Router security fears have prompted a researcher to recommend that members of the general public disconnect their D-Link 850L routers from the internet.

Security researcher Pierre Kim revealed his findings in a blog post. The scale of the problem, which includes 10 zero-day flaws, is significant. Threat actors could potentially use the flaws to gain root access and control routers remotely.

News of the flaw adds to a growing body of evidence surrounding the potential threat posed by router security concerns. Users and IT managers alike must stay alert to this risk and follow Kim’s suggestion to disconnect affected routers from the internet.

What Is the Extent of the Router Security Issue?

Kim said in his blog post that the vulnerabilities were discovered in the D-Link 850L, which is a wireless AC1200 dual-band gigabit cloud router. The technology also allows users to take advantage of Mydlink Cloud Services and to interact with their home networks from a distance.

Both versions of the router, revA and revB, are affected by the flaws. The vulnerabilities are such that Kim said he could compromise everything, including the wireless area network, the local area network and the custom Mydlink cloud protocol, in his test.

The 10 zero-day vulnerabilities cover a range of router security concerns, including firmware protection, administration passwords and backdoor access. Kim reported the details surrounding these concerns — and the potential impact on users — in his blog post.

How Were the Vulnerabilities Discovered?

Kim found the bugs in June, while the advisory note was created in July. The public advisory emerged on security mailing lists recently. He explained, “The D-Link 850L is a router overall badly designed with a lot of vulnerabilities.” He advised members of the public to “immediately disconnect vulnerable routers from the internet.”

The researcher published his results after encountering difficulties in previous exchanges with D-Link. His research was revealed without coordinated disclosure because of what he perceived to be a lack of prior consideration about security at D-Link.
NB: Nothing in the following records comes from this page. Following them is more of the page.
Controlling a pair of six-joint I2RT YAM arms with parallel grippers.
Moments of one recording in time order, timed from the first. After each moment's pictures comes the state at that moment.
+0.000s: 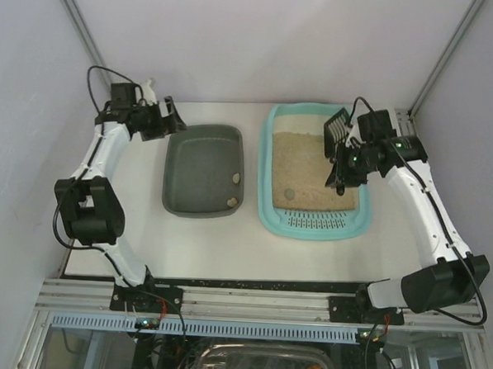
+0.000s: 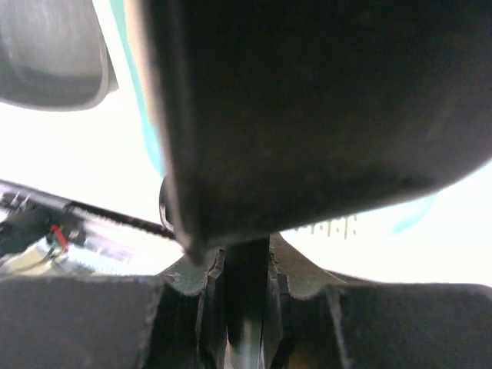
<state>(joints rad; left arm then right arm) 0.13 1.76 1.57 -0.57 0.47 -0.22 0.27 1.41 1.56 -1.18 -0.21 0.28</state>
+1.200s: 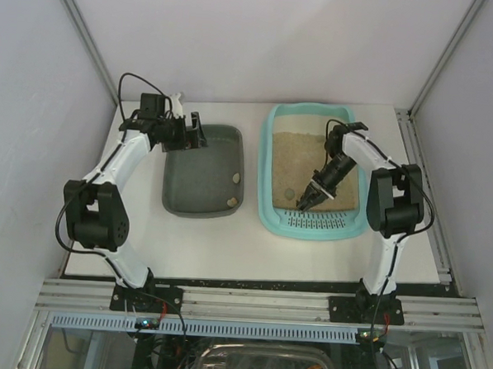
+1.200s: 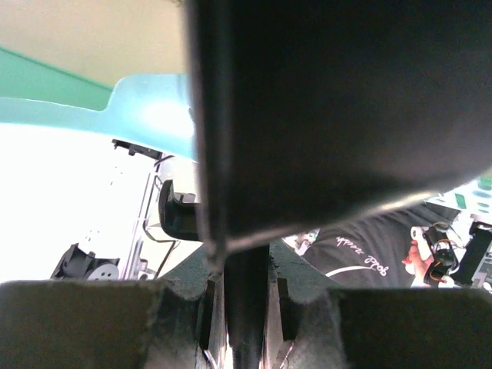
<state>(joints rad) -0.09 1.70 1.44 -0.56 0.37 -0.22 0.23 1.99 1.57 -1.60 -0.71 0.59</state>
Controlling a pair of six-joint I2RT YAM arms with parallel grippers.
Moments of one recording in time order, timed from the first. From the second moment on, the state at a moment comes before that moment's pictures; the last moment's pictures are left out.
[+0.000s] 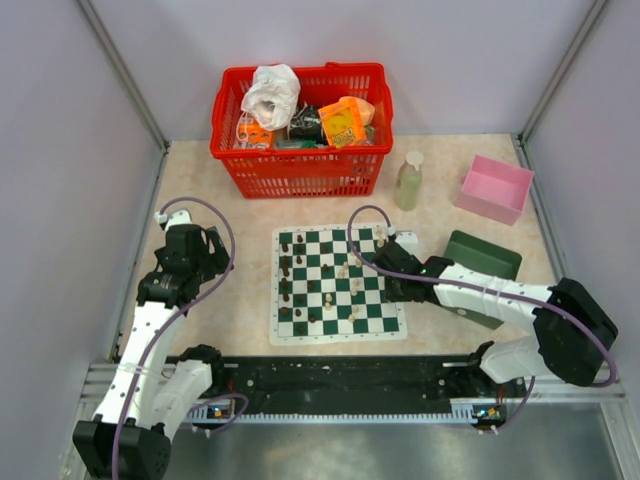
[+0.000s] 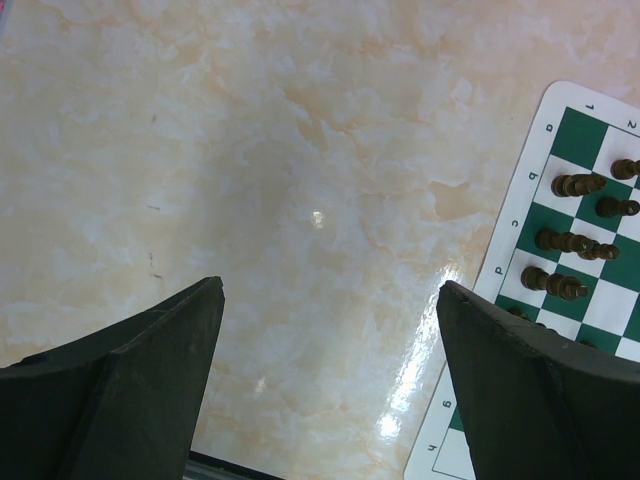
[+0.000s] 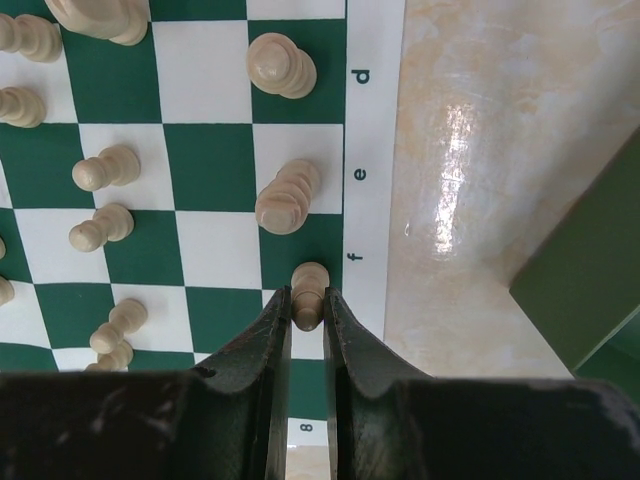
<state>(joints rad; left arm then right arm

D-Link apparently downplayed the findings and suggested Kim found the issues by chance, reported ZDNet. The publication contacted D-Link but has yet to receive a response, suggesting it will update the story if it hears any additional information.

What Is the Scale of the Problem?

News of the router security issues should raise alarm among members of the public. Security researcher and chairman of the GDI Foundation, Victor Gevers, estimated there are about 95,000 D-Link 850L routers that are potentially exposed, reported Bleeping Computer.

The scale of the problem, including 10 zero-day vulnerabilities, is alarming, as noted by the International Business Times. The publication reported that the U.S. Federal Trade Commission sued D-Link recently, suggesting the manufacturer relied on inadequate security measures that left users vulnerable to hacking.

It is also worth noting that router security has long been viewed as a potential weak point. Late last year, fraudsters claimed to have compromised 3.2 million home routers by pushing a new firmware update that caused the devices to reach out to malicious servers even after being reset.

Other manufacturers have also been affected by router security issues. Cisco announced a critical router vulnerability last year and Ubiquiti Networks issued a security alert in May 2016 as a response to reports that its routers had seen infections performed by a worm. Users and managers should take note of these alerts and should always run firmware updates.